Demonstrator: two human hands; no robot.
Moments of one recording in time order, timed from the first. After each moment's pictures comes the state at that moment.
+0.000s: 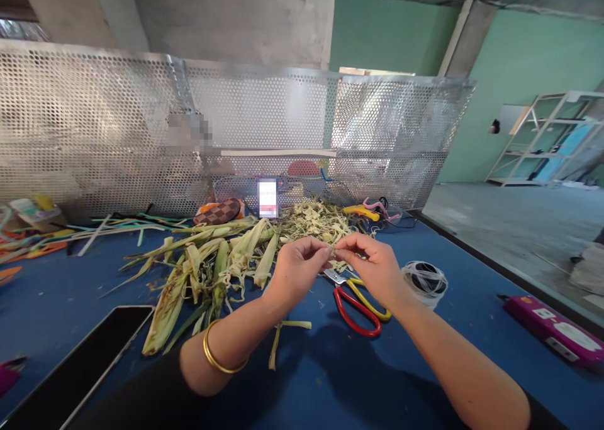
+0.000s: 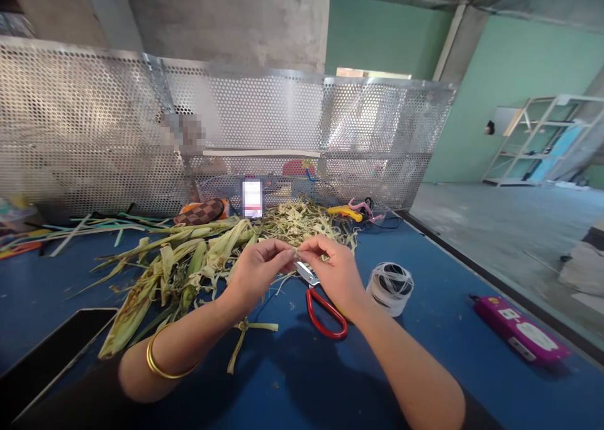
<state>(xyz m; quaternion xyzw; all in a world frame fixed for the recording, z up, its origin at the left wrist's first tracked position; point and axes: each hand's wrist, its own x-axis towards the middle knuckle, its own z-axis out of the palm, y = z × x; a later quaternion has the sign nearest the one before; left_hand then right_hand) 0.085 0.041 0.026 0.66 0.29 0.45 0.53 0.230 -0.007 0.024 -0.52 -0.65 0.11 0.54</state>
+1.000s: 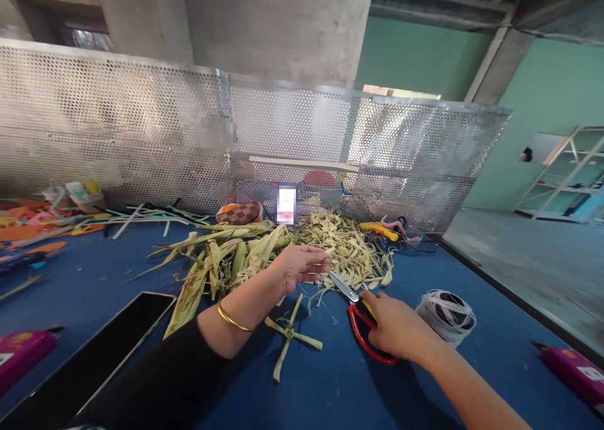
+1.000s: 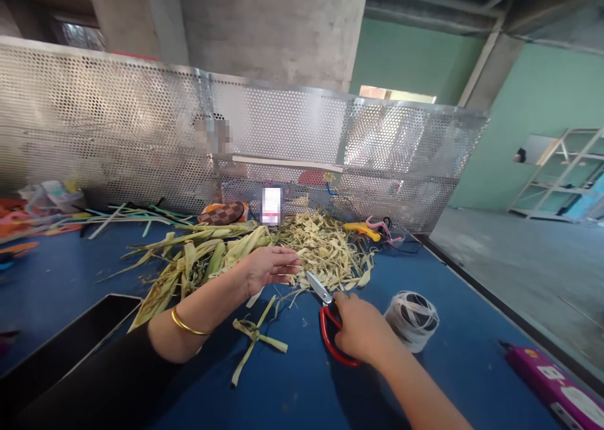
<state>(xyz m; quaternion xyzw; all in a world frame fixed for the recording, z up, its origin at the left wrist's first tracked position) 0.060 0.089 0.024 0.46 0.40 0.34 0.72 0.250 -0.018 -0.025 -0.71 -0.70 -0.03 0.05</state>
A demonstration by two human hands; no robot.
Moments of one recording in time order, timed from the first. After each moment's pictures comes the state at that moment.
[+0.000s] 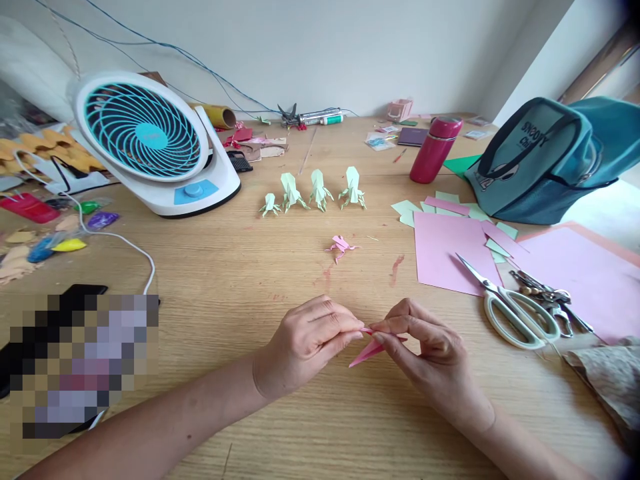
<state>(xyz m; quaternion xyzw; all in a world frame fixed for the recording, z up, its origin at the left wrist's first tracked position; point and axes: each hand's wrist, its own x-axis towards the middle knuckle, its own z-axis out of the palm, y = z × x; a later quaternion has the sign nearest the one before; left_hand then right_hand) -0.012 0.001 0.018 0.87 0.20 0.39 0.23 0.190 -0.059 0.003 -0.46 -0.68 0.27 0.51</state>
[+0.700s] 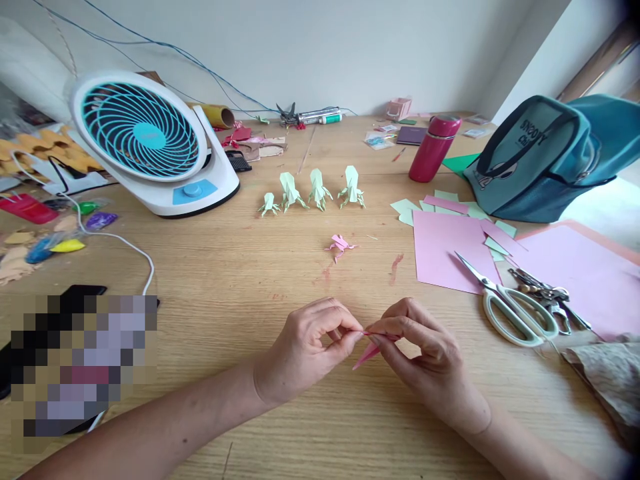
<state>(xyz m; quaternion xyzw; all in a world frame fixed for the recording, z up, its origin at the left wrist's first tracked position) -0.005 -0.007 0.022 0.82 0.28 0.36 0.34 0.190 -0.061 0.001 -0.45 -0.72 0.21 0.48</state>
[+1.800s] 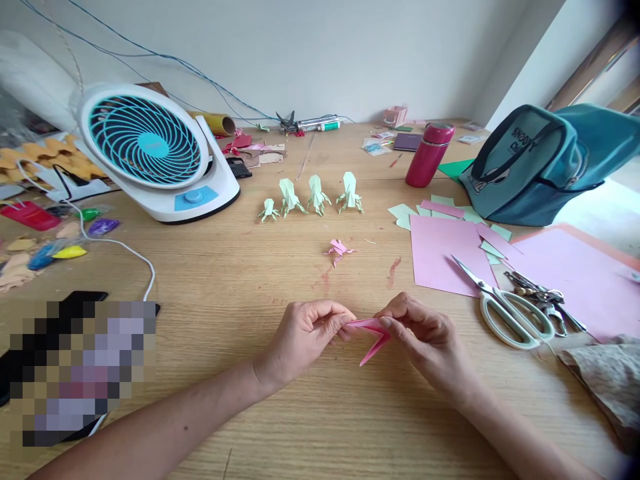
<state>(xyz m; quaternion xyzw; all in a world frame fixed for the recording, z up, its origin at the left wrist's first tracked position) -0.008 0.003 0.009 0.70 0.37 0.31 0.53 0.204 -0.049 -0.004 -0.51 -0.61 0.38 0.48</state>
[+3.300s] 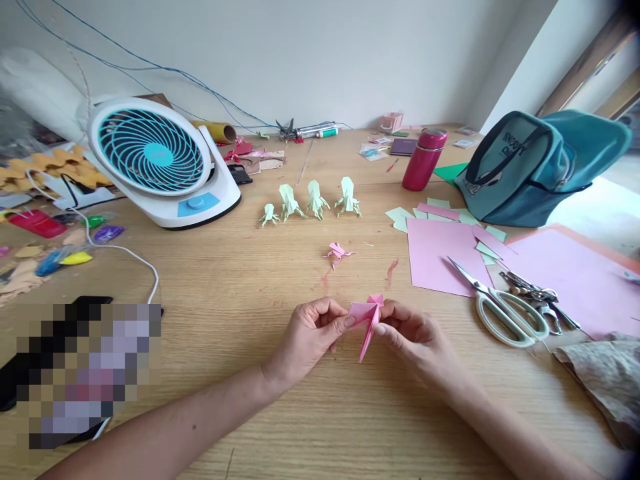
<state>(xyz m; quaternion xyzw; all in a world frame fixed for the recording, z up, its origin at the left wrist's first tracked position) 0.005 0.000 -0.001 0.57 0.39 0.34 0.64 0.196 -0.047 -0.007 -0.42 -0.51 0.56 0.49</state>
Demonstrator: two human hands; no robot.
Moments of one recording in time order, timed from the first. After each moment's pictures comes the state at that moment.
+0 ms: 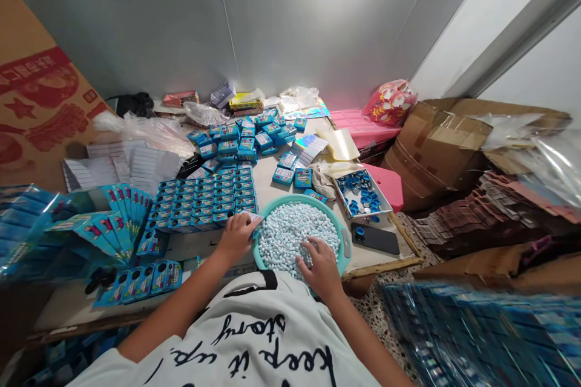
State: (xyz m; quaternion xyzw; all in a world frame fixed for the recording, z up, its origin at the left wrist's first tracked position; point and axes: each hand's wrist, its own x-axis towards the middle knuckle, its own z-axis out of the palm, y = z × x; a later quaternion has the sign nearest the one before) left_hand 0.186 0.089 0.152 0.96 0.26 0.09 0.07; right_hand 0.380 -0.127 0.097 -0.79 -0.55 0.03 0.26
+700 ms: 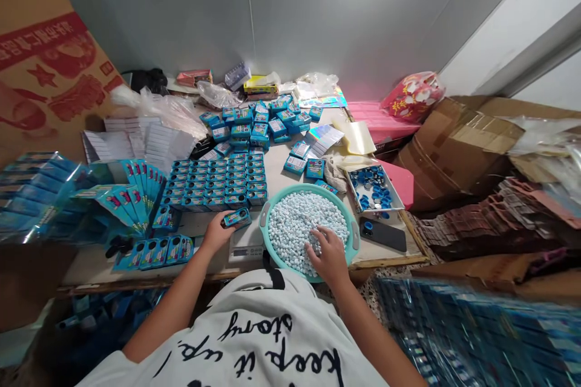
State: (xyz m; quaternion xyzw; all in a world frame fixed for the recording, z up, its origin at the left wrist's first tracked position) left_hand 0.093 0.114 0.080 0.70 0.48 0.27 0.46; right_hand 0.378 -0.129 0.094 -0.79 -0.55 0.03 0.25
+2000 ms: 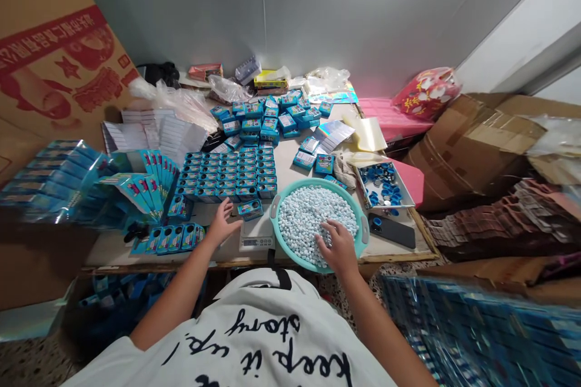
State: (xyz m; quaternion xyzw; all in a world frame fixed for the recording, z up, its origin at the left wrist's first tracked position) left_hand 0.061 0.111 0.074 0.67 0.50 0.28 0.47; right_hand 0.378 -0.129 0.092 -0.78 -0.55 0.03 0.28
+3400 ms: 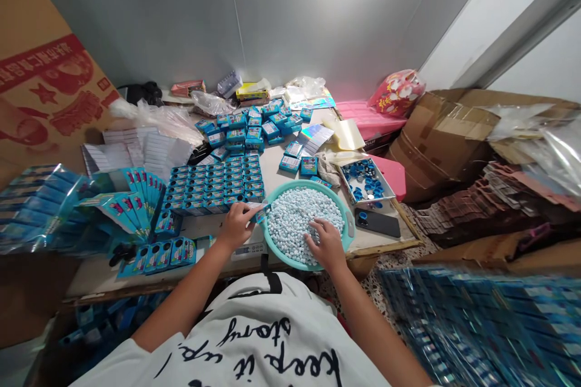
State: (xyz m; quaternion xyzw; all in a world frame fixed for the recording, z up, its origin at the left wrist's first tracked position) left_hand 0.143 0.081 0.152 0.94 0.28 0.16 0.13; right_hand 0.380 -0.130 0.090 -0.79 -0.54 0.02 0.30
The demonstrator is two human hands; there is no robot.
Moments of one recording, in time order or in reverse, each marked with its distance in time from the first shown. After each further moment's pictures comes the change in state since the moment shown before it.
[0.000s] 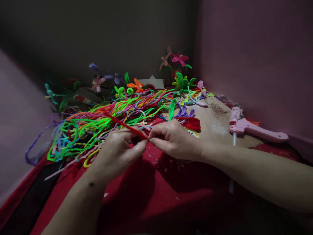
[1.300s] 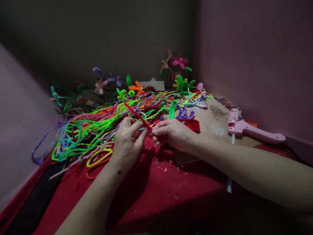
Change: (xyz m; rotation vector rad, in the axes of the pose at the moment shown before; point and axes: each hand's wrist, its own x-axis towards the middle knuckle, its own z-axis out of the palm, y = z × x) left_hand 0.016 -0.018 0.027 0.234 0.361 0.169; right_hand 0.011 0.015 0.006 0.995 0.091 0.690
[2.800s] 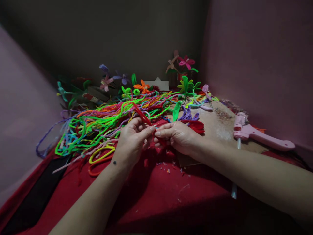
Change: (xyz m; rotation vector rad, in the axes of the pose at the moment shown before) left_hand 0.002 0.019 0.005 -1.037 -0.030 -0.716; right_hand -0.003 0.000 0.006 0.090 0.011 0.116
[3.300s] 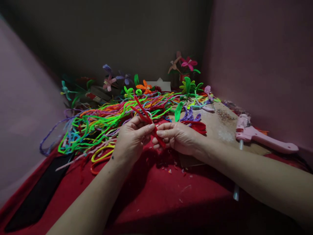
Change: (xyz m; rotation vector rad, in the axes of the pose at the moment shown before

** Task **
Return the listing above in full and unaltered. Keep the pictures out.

** Final answer **
Demonstrator: two human hands; no robot.
Moments of one recording in time order, timed from the first. After each moment's pictures comes the state at that moment.
+0.000s: 
+0.000s: 
<state>(xyz m; quaternion xyzw; all in a world frame fixed for the recording, z up, its origin at the left wrist's first tracked position; point and axes: each hand's wrist, its own x-axis towards the middle knuckle, its own z-axis out of the palm, y = z × x; a later quaternion has the sign nearest the one before; left_hand then right_hand) 0.085 0.041 0.026 0.66 0.29 0.45 0.53 0.230 -0.007 0.024 -0.52 -0.65 0.11 0.54</state>
+1.000s: 
+1.000s: 
<state>(xyz m; quaternion xyzw; all in a world frame fixed for the recording, z up, its origin at the left wrist's first tracked position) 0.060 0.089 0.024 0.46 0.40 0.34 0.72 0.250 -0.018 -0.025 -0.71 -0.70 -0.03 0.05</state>
A demonstration by two human hands; no robot.
Moments of one recording in time order, timed from the first. After each moment's pictures comes the state at that moment.
[+0.000s] 
<state>(xyz m; quaternion xyzw; all in a world frame fixed for the recording, z up, its origin at the left wrist's first tracked position; point and axes: each hand's wrist, its own x-axis towards the middle knuckle, its own z-axis out of the palm, y = z × x; a later quaternion has the sign nearest the one before; left_hand then right_hand) -0.012 0.001 0.018 0.87 0.20 0.39 0.23 0.190 -0.059 0.003 -0.46 -0.68 0.27 0.51</state>
[+0.700s] 
<state>(xyz m; quaternion xyzw; all in a world frame fixed for the recording, z up, its origin at the left wrist's first tracked position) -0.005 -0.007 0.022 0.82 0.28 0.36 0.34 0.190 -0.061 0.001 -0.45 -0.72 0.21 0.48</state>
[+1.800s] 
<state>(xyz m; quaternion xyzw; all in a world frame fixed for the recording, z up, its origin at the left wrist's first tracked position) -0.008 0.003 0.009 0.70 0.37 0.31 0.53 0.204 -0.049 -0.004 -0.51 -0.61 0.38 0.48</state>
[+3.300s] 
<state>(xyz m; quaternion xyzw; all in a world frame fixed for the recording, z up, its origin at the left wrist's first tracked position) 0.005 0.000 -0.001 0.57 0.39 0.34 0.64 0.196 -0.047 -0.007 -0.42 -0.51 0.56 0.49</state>
Demonstrator: two human hands; no robot.
Moments of one recording in time order, timed from the first. After each moment's pictures comes the state at that moment.
+0 ms: 
State: (xyz m; quaternion xyzw; all in a world frame fixed for the recording, z up, its origin at the left wrist's first tracked position; point and axes: each hand's wrist, its own x-axis towards the middle knuckle, its own z-axis out of the palm, y = z × x; a later quaternion has the sign nearest the one before) left_hand 0.186 0.089 0.152 0.96 0.26 0.09 0.07; right_hand 0.380 -0.127 0.097 -0.79 -0.55 0.03 0.26
+700 ms: 
State: (xyz m; quaternion xyzw; all in a world frame fixed for the recording, z up, its origin at the left wrist's first tracked position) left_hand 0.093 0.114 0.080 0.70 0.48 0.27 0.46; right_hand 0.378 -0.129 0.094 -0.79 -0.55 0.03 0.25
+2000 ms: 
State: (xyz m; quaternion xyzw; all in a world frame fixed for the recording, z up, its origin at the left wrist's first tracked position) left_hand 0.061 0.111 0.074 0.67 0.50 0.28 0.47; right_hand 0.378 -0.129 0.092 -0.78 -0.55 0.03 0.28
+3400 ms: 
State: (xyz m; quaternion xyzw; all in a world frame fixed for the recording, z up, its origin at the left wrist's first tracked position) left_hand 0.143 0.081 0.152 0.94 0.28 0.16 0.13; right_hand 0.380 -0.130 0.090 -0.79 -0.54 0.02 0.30
The demonstrator is two human hands; there is no robot.
Moments of one recording, in time order or in reverse, each marked with its distance in time from the first shown. After each further moment's pictures comes the change in state since the moment shown before it.
[0.000s] 
[1.300s] 
Change: (xyz m; rotation vector rad, in the axes of the pose at the moment shown before; point and axes: each hand's wrist, its own x-axis towards the middle knuckle, its own z-axis out of the palm, y = z × x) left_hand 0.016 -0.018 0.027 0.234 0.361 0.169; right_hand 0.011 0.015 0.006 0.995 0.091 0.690
[2.800s] 
Change: (xyz m; rotation vector rad, in the axes of the pose at the moment shown before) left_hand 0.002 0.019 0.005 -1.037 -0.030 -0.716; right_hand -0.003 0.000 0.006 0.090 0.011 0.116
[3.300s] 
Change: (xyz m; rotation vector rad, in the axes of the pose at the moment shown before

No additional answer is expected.